▶ **ACTIVITY**
Take the listing below and output it again exactly.

§ §

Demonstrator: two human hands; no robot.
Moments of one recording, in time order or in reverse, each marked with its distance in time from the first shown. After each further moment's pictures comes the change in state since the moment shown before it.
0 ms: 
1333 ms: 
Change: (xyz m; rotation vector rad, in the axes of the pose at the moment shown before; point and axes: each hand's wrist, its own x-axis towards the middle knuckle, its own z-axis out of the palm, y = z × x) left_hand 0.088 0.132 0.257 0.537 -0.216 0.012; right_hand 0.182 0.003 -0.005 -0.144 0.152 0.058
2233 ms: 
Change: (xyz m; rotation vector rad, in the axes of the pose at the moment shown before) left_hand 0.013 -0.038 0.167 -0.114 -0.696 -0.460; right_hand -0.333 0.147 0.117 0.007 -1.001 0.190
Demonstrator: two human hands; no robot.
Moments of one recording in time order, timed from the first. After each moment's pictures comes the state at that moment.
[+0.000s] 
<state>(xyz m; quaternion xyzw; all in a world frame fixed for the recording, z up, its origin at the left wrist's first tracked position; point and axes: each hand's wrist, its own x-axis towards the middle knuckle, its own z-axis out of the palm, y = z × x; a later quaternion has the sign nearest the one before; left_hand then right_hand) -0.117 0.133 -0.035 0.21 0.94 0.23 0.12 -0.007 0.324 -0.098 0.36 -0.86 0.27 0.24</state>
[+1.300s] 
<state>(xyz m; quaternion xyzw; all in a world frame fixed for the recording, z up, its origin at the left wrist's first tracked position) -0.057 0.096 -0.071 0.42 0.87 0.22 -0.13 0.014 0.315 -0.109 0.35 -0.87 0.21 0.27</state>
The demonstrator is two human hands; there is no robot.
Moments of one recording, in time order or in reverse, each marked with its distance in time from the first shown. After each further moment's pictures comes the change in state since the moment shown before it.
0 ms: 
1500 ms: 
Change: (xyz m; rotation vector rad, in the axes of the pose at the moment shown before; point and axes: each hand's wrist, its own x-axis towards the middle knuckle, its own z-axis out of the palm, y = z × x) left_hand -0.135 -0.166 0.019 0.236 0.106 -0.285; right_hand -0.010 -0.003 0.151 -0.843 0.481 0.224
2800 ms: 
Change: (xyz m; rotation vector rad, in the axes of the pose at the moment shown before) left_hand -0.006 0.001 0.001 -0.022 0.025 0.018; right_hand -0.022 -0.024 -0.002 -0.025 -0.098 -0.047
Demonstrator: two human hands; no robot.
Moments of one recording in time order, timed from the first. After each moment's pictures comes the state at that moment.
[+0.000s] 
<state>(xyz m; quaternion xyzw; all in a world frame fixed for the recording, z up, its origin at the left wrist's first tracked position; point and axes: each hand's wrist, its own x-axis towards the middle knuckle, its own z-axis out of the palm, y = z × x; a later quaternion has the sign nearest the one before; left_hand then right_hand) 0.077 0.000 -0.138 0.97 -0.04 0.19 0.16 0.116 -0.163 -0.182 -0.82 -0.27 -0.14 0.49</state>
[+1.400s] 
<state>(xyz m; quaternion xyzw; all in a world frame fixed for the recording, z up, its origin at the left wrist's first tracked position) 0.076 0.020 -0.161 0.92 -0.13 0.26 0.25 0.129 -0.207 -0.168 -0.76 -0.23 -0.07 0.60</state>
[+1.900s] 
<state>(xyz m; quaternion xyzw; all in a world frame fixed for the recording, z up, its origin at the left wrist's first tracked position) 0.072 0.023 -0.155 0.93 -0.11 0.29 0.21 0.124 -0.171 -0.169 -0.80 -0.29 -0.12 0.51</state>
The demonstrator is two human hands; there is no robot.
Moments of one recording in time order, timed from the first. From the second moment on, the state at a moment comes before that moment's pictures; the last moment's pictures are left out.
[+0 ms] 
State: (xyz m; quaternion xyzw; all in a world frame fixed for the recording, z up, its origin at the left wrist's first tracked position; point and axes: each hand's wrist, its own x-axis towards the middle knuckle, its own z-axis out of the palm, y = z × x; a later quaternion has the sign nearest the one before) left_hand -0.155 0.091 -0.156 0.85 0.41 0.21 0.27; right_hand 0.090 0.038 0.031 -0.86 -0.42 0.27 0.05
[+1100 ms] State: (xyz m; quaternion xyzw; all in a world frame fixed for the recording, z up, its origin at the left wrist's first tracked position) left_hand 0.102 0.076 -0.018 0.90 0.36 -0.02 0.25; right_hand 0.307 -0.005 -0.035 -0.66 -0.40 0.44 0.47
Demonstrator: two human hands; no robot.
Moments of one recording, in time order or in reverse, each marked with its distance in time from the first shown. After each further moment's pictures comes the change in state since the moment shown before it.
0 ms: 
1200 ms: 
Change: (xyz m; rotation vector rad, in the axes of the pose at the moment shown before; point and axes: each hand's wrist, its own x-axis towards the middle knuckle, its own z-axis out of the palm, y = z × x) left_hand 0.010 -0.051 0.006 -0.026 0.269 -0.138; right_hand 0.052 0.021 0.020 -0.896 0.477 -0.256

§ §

▶ **WRITTEN ANSWER**
Demonstrator: two human hands; no robot.
Moments of one recording, in time order or in reverse, each marked with its distance in time from the first shown. After each further moment's pictures comes the change in state since the moment shown before it.
0 ms: 
1333 ms: 
Change: (xyz m; rotation vector rad, in the axes of the pose at the moment shown before; point and axes: each hand's wrist, its own x-axis towards the middle knuckle, its own z-axis out of the palm, y = z × x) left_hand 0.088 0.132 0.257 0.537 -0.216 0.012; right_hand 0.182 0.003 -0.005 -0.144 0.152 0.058
2233 ms: 
Change: (xyz m; rotation vector rad, in the axes of the pose at the moment shown before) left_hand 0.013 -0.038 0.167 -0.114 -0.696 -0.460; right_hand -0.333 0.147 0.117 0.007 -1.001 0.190
Demonstrator: two human hands; no robot.
Moments of one recording in time order, timed from the first. After each moment's pictures comes the state at that moment.
[+0.000s] 
<state>(xyz m; quaternion xyzw; all in a world frame fixed for the recording, z up, its origin at the left wrist's first tracked position; point and axes: each hand's wrist, its own x-axis towards the middle knuckle, its own z-axis out of the palm, y = z × x; a later quaternion has the sign nearest the one before; left_hand then right_hand) -0.117 0.133 -0.035 0.21 0.94 0.23 0.12 -0.007 0.324 -0.098 0.36 -0.86 0.27 0.24</state>
[+1.300s] 
<state>(xyz m; quaternion xyzw; all in a world frame fixed for the recording, z up, its origin at the left wrist's first tracked position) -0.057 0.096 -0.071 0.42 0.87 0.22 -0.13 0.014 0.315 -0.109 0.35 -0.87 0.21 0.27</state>
The demonstrator is two human hands; there is no robot.
Moments of one recording, in time order or in reverse, each marked with its distance in time from the first shown. After each further moment's pictures comes the change in state since the moment shown before it.
0 ms: 
1500 ms: 
Change: (xyz m; rotation vector rad, in the axes of the pose at the moment shown before; point and axes: each hand's wrist, its own x-axis towards the middle knuckle, its own z-axis out of the palm, y = z × x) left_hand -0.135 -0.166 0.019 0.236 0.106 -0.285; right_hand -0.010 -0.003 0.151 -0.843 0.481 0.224
2800 ms: 
Change: (xyz m; rotation vector rad, in the axes of the pose at the moment shown before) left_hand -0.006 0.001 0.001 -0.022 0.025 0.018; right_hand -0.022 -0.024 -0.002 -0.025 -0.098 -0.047
Demonstrator: two human hands; no robot.
Moments of one recording in time order, timed from the first. After each moment's pictures comes the state at that moment.
[+0.000s] 
<state>(xyz m; quaternion xyzw; all in a world frame fixed for the recording, z up, its origin at the left wrist's first tracked position; point and axes: each hand's wrist, its own x-axis towards the middle knuckle, its own z-axis out of the palm, y = z × x; a later quaternion has the sign nearest the one before; left_hand then right_hand) 0.077 0.000 -0.138 0.97 -0.04 0.19 0.16 0.116 -0.163 -0.182 -0.82 -0.27 -0.14 0.49</state>
[+1.400s] 
<state>(xyz m; quaternion xyzw; all in a world frame fixed for the recording, z up, its origin at the left wrist's first tracked position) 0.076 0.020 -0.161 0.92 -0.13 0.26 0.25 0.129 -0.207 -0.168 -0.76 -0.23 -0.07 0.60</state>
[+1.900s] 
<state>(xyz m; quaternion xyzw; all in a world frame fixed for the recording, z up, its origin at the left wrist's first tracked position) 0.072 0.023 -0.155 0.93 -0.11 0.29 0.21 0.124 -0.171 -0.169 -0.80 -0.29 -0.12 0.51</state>
The demonstrator is two human hands; there is no robot.
Moments of one recording in time order, timed from the first. From the second moment on, the state at a moment comes before that moment's pictures; the last moment's pictures are left out.
[+0 ms] 
State: (xyz m; quaternion xyzw; all in a world frame fixed for the recording, z up, its origin at the left wrist's first tracked position; point and axes: each hand's wrist, its own x-axis towards the middle knuckle, its own z-axis out of the palm, y = z × x; a later quaternion has the sign nearest the one before) left_hand -0.155 0.091 -0.156 0.85 0.41 0.21 0.27; right_hand 0.090 0.038 0.031 -0.86 -0.42 0.27 0.05
[+1100 ms] State: (xyz m; quaternion xyzw; all in a world frame fixed for the recording, z up, its origin at the left wrist's first tracked position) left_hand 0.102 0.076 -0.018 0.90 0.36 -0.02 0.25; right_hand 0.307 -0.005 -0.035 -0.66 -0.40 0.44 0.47
Demonstrator: two human hands; no robot.
Moments of one recording, in time order or in reverse, each marked with its distance in time from the first shown. After each further moment's pictures comes the change in state since the moment shown before it.
0 ms: 
1200 ms: 
Change: (xyz m; rotation vector rad, in the axes of the pose at the moment shown before; point and axes: each hand's wrist, its own x-axis towards the middle knuckle, its own z-axis out of the palm, y = z × x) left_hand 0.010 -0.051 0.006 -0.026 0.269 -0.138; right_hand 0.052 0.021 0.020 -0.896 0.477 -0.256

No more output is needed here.